## Directions:
Exactly how many lines in this material contain the string "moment"? Reply with the number alone.

## Exercise data:
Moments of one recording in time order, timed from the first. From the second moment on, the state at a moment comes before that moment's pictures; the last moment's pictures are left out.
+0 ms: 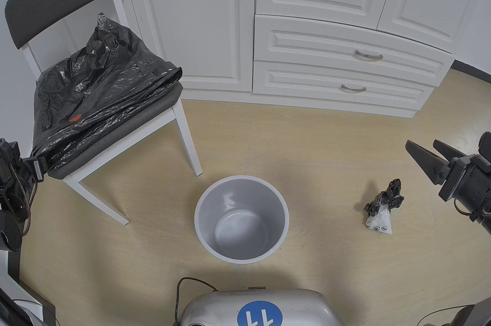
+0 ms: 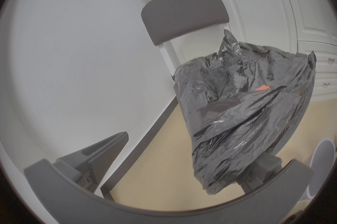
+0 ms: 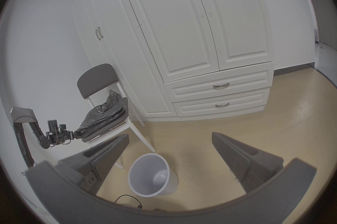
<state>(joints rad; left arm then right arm) 0.32 1.65 -0.37 -1.19 0.32 0.15 0.50 1.13 -0.38 -0.77 -0.17 0.22</state>
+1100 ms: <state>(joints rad) 0.27 1.72 -0.31 -1.51 0.32 0.17 0.51 1.13 -0.38 -0.77 -0.17 0.22</state>
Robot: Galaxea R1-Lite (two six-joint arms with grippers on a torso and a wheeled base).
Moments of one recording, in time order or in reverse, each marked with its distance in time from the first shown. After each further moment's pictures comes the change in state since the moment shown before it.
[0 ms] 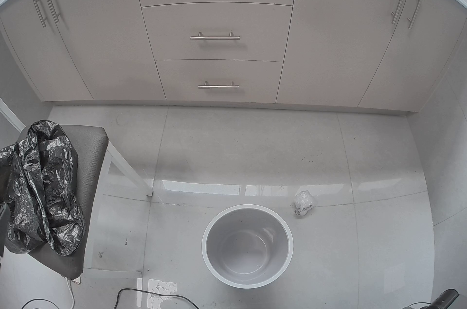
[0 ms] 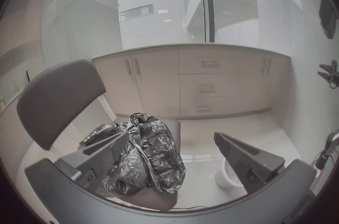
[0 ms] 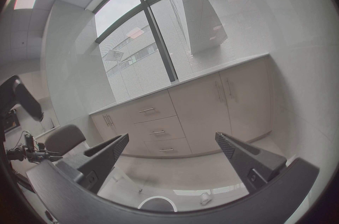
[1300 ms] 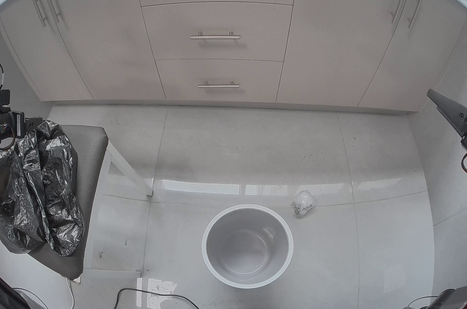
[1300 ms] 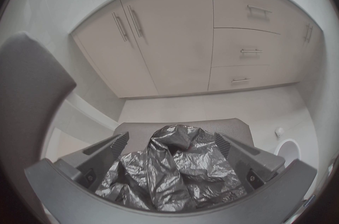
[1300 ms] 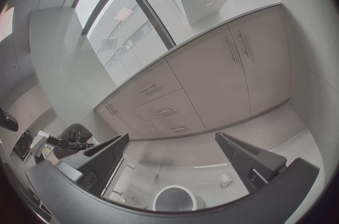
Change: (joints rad) left arm 0.547 1.203 -0.531 -0.305 -0.405 0.280; right arm 0.084 0.486 -0.009 -0.265 0.062 0.117
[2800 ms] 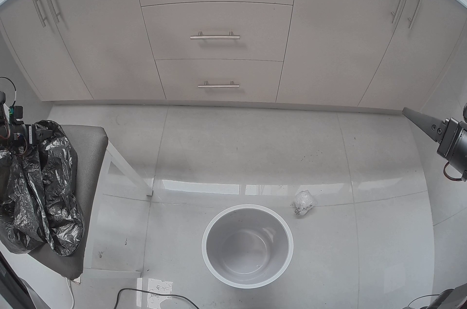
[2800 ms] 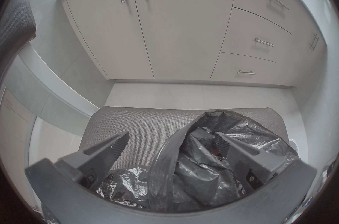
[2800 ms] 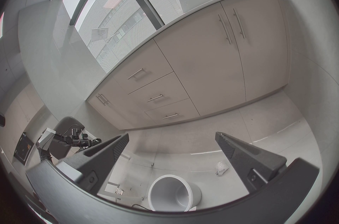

## Exercise output:
2